In October 2000, after the installation of the 47th Legislature, the new parliament voted immediately to ratify the much needed health project along with the three other vital IDB loan agreements. The official decree was published in the Government's official newspaper on January 8, 2001. Immediately the Government and IDB collaborated to update and revise the project. Haitians were heartened when in early March the IDB announced that it fully intended to work with the new Haitian Government and finance projects already in the pipeline.

March 2, 2001 when a new Minister of Health was appointed, he continued to work on this priority project. And shortly thereafter he notified the IDB by formal letter that the 4 conditions required of the Government under the loan agreement had been fulfilled. With these conditions satisfied, such formal notice given to the IDB and Haiti current on its debt payments to the IDB, all the conditions required for the execution of the loan agreement were in place.

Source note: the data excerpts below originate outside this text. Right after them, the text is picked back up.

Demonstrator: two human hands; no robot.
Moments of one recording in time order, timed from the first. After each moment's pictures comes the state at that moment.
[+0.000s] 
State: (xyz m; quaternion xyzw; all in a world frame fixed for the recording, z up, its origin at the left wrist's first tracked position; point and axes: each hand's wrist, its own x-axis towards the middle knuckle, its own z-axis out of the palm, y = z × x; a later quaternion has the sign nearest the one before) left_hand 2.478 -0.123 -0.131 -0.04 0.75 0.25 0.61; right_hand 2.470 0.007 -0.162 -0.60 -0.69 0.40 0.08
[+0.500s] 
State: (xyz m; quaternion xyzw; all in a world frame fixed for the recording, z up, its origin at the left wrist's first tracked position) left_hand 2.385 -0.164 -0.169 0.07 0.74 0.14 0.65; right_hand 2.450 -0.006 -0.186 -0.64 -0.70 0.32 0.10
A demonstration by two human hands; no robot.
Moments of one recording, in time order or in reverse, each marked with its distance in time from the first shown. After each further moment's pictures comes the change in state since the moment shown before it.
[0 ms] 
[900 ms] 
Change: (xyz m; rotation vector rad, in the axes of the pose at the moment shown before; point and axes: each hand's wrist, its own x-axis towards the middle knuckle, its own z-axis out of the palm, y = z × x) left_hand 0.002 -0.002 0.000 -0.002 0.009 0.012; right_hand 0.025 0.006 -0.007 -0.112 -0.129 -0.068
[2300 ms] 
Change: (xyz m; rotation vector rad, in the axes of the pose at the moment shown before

But the IDB never responded to the Minister's letter, nor have they begun the execution of a project so urgently needed. Instead in mid-May, amidst rumors that the IDB was shutting down its offices in Haiti, Haiti's IDB offices announced that the country representatives and top staff had been "called into Washington for consultations."

Today in Haiti the needs of 8 million people are being placed on a balance against the political discontent of a tiny minority and the proclaimed adherence to the international community's self-serving principles of multiparty politics and the rule of law. The IDB's failure to sign the loan agreement is an indication that the balance is tipping in favor of the political discontent of that tiny minority - even when under the international community's own rules the facts weighs heavily in favor of the 8 million Haitians being made to suffer:

· First, in direct contradiction to the OAS December 2000 official Electoral Report, the international community has allowed to prevail in the media the false perception that all 7,500 electoral races run on May 21st were defective, and must be re-done, when in fact the OAS only challenged the method used to calculate the vote percentages in 6 to 9 senate races;

· Second, allowing Convergence Democratic to trample unfettered on the rights of the over 60% of the Haitian electorate who voted their leaders freely and fairly without ever mounting a defense to every person's fundamental right to vote seriously calls into question the international community's commitment to the democratic process and the rule of law when it comes to Haitians;

· Third, concrete and public commitments by the Government to re-run the contested senate seats and, if necessary, find the needed consensus to reduce by 2 years the terms of all members of parliament elected on May 21st, and appoint yet another replacement electoral council to organize these elections, have been repeatedly marginalized and indeed ignored each time the representatives of the international community state publicly that "the parties to the political crisis in Haiti are refusing to compromise";

· Fourth, extremist positions taken by Convergence Democratic, including the appointment of "an alternative president" and maintaining their so-called option zero position that all races be re-run have not been met with any forceful public opposition by representatives of the international community never hesitates to label the Government's efforts as "inadequate or insufficient";

· Fifth, the repeated and steadfast refusal of Convergence Democratic to even meet with the Government has not been publicly criticized by representatives of the international community and only labeled as "unfortunate";

· Sixth, the flippant and cavalier comportment of Convergence Democratic in the face of the economic crisis gripping the nation (rejecting the Pantheon Museum as a site for negotiations for fear of the size and quality of chairs on which they will be seated) has never provoked outrage on the part of the international community nor ever caused them to publicly question Convergence's intentions to engage in good faith negotiations that can lead Haiti out of this crisis.